«Милостивая государыня, Екатерина Александровна!
Позвольте человеку, глубоко вам сочувствующему, уважающему вас и умеющему ценить ваше сердце и благородство, предупредить вас, что вы стоите на краю пропасти, что любовь ваша к нему (известная всему Петербургу, кроме родных ваших) погубит вас. Вы и теперь уже много потеряли во мнении света, от того, что не умеете и даже не хотите скрывать вашей страсти к нему.
Поверьте, он не достоин вас. Для него нет ничего святого, он никого не любит. Его господствующая страсть: господствовать над всеми и не щадить никого для удовлетворения своего самолюбия.
Я знал его прежде, чем вы, он был тогда и моложе, и неопытнее, что, однако же, не помешало ему погубить девушку, во всем равную вам и по уму, и по красоте. Он увез ее от семейства и, натешившись ею, бросил.
Опомнитесь, придите в себя, уверьтесь, что и вас ожидает такая же участь. На вас вчуже жаль смотреть. О, зачем, зачем вы его так полюбили? Зачем принесли ему в жертву сердце, преданное вам и достойное вас.
Одно участие побудило меня писать к вам; авось еще не поздно! Я ничего не имею против него, кроме презрения, которое он вполне заслуживает. Он не женится на вас, поверьте мне; покажите ему это письмо, он прикинется невинным, обиженным, забросает вас страстными уверениями, потом объявит вам, что бабушка не дает ему согласия на брак; в заключение прочтет вам длинную проповедь или просто признается, что он притворялся, да еще посмеется над вами, и – это лучший исход, которого вы можете надеяться и которого от души желает вам
Вам неизвестный, но преданный вам друг NN».
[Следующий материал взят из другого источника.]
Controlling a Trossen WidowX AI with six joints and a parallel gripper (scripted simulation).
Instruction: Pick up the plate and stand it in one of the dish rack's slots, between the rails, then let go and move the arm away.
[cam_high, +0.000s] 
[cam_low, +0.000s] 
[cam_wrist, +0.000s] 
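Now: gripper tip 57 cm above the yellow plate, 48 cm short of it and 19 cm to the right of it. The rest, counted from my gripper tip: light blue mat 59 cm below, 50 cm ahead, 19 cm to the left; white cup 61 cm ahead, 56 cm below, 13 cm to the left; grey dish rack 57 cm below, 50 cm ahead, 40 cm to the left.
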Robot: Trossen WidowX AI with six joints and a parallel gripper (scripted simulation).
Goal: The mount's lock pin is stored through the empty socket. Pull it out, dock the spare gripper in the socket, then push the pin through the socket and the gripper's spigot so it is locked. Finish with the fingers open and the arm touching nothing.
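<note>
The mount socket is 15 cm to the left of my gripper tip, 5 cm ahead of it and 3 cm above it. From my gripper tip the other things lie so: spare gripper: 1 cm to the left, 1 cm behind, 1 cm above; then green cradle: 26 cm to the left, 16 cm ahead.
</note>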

После допроса, устроенного близкими, она чувствовала себя отверженной от семьи.
Разлука с Лермонтовым, которого не пускали в дом, становилась с каждым днем все более невыносимой.
Спустя время на вечере у Лонгиновых, где Сушковой было запрещено танцевать мазурку с Лермонтовым, они все же нашли друг друга, сели рядом и весь вечер проговорили. На других вечерах она старалась танцевать только с Михаилом Юрьевичем. Так Екатерина Александровна и жила от вечера к вечеру и считала жизнью только те минуты, когда видела поэта. Затем они встречались все реже. И вот на одном из балов Лермонтов прошел мимо Сушковой, сделав вид, что не заметил ее. Она попыталась понять, за что он сердится.
«Имею ли я право сердиться на вас? Я доволен всем и всеми и даже благодарен вам, за все благодарен».
В этот вечер Михаил Юрьевич больше не разговаривал с Екатериной Александровной. Но через несколько дней он ей скажет: «… Я вас больше не люблю, да, кажется, и никогда не любил».
Впоследствии одной из кузин Сушковой, которая во всех подробностях знала историю взаимоотношений Екатерины Александровны и Михаила Юрьевича, Лермонтов признается: «<…> Я ее любил искренне, хотя и недолго, она мне была жалка, и я уверен, что никто и никогда так не любил и не полюбит меня, как она».
В перипетиях любовной игры, инсценированной Лермонтовым в столичных светских гостиных зимою 1834/35 года, поэт напишет в одном из писем к A. M. Верещагиной: «Теперь я не пишу романов, я их делаю».
Однако, как справедливо отмечает Ю. Г. Оксман: «… Лермонтов не только делал романы, – вопреки своей юношеской браваде, он их писал. Страницы «Княгини Литовской» свидетельствуют о том, что уже в 1836 году история с Е. А. Сушковой дала материал для одного из важнейших сюжетных узлов романа, почти все персонажи которого представляли собою откровенные сколки с живых лиц, участников той же светской эпопеи».
«Полтора года тому назад, – читаем мы в третьей главе «Княгини Литовской», – Печорин был еще в свете довольно новый: ему надобно было, чтоб поддержать себя, приобрести то, что некоторые называют светскою известностью, то есть прослыть человеком, который может делать зло, когда ему вздумается; несколько он напрасно искал себе пьедестал, вставши на который он бы мог заставить толпу взглянуть на себя; сделаться любовником известной красавицы было бы слишком трудно для начинающего, а скомпрометировать девушку молодую и невинную он бы не решился, и потому он избрал своим орудием Лизавету Николаевну, которая была ни то, ни другое. Как быть? В нашем бедном обществе фраза: он погубил столько-то репутаций – значит почти: он выиграл столько-то сражений».